* **What the task requires**: Down to the last character, write out the records below.
*** Opening Data section ***
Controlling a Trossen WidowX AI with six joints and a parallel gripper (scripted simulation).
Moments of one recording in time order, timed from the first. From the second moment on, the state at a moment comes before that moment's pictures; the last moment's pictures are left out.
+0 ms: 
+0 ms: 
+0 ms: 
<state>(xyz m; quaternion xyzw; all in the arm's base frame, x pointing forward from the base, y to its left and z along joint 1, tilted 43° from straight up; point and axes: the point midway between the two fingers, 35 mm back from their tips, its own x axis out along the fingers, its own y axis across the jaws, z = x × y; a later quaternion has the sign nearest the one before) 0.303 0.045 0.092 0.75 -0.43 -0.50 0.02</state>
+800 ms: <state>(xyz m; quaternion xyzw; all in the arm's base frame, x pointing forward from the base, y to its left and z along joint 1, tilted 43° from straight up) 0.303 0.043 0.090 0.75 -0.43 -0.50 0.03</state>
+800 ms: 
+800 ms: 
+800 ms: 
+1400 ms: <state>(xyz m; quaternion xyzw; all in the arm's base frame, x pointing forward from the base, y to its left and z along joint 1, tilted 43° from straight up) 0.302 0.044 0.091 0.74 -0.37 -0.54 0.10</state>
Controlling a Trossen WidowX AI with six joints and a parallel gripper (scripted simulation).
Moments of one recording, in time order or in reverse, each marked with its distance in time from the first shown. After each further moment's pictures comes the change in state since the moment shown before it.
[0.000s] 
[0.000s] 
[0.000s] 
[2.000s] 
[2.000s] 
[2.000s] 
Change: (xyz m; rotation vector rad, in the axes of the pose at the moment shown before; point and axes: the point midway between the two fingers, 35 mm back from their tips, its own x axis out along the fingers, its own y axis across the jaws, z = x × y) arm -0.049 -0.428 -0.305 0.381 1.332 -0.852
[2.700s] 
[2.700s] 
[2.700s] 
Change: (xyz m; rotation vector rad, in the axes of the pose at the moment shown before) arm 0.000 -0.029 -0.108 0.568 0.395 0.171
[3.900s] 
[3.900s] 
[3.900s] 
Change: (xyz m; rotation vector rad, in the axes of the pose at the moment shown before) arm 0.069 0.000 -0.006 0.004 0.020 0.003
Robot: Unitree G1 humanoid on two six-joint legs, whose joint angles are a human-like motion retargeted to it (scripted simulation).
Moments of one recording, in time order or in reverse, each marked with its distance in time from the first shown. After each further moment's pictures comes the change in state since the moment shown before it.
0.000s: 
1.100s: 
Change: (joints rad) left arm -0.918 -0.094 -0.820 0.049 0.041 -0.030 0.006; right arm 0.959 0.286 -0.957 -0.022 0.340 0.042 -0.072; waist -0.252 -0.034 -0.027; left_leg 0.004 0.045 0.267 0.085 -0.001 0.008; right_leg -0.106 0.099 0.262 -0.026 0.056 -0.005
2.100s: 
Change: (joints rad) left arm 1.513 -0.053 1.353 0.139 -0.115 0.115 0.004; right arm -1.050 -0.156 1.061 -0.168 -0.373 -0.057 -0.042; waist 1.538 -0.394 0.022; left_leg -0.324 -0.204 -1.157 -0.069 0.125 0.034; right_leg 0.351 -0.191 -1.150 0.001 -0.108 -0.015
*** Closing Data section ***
* **The completed task**:
Controlling a Trossen WidowX AI with six joints and a parallel gripper (scripted simulation).
Moments of one recording in time order, timed from the first. From the second moment on, the state at a moment comes before that moment's pictures; the last moment's pictures are left out.
+0 ms: 
+0 ms: 
+0 ms: 
<state>(xyz m; quaternion xyzw; all in the arm's base frame, x pointing forward from the base, y to its left and z along joint 1, tilted 43° from straight up; point and axes: the point midway between the two fingers, 35 mm back from their tips, its own x axis out along the fingers, its own y axis across the jaws, z = x × y; a later quaternion has the sign nearest the one before) 0.303 0.045 0.092 0.75 -0.43 -0.50 0.02</state>
+800 ms: <state>(xyz m; quaternion xyzw; all in the arm's base frame, x pointing forward from the base, y to its left and z along joint 1, tilted 43° from straight up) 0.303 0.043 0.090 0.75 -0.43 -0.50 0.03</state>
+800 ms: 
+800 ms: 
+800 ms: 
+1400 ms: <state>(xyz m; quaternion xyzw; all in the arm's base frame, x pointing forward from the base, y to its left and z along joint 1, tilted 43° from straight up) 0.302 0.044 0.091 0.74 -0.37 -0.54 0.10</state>
Controlling a Trossen WidowX AI with six joints and a parallel gripper (scripted simulation).
Moments of one recording, in time order or in reverse, each marked with its distance in time from the first shown. After each further moment's pictures comes the change in state since the moment shown before it.
[0.000s] 
[0.000s] 
[0.000s] 
[2.000s] 
[2.000s] 
[2.000s] 
Change: (xyz m; rotation vector rad, in the axes of the pose at the moment shown before; point and axes: the point midway between the two fingers, 35 mm back from their tips, its own x axis out along the fingers, its own y axis across the jaws, z = x × y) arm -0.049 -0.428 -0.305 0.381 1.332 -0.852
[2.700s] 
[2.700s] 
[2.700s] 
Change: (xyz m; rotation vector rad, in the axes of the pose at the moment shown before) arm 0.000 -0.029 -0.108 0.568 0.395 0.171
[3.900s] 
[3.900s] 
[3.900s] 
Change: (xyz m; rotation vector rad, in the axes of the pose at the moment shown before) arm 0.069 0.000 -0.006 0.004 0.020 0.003
Robot: Unitree G1 humanoid on two six-joint legs, whose joint angles are a human-like motion retargeted to it (scripted simulation).
Moments of one recording, in time order or in reverse, each marked with its distance in time from the first shown. After each further moment's pictures comes the change in state since the moment shown before it.
0.000s: 
1.100s: 
Change: (joints rad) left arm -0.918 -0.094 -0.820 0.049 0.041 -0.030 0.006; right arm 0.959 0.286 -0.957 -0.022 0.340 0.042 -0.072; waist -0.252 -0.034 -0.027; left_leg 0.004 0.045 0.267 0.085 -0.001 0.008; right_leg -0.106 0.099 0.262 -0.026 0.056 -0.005
2.100s: 
Change: (joints rad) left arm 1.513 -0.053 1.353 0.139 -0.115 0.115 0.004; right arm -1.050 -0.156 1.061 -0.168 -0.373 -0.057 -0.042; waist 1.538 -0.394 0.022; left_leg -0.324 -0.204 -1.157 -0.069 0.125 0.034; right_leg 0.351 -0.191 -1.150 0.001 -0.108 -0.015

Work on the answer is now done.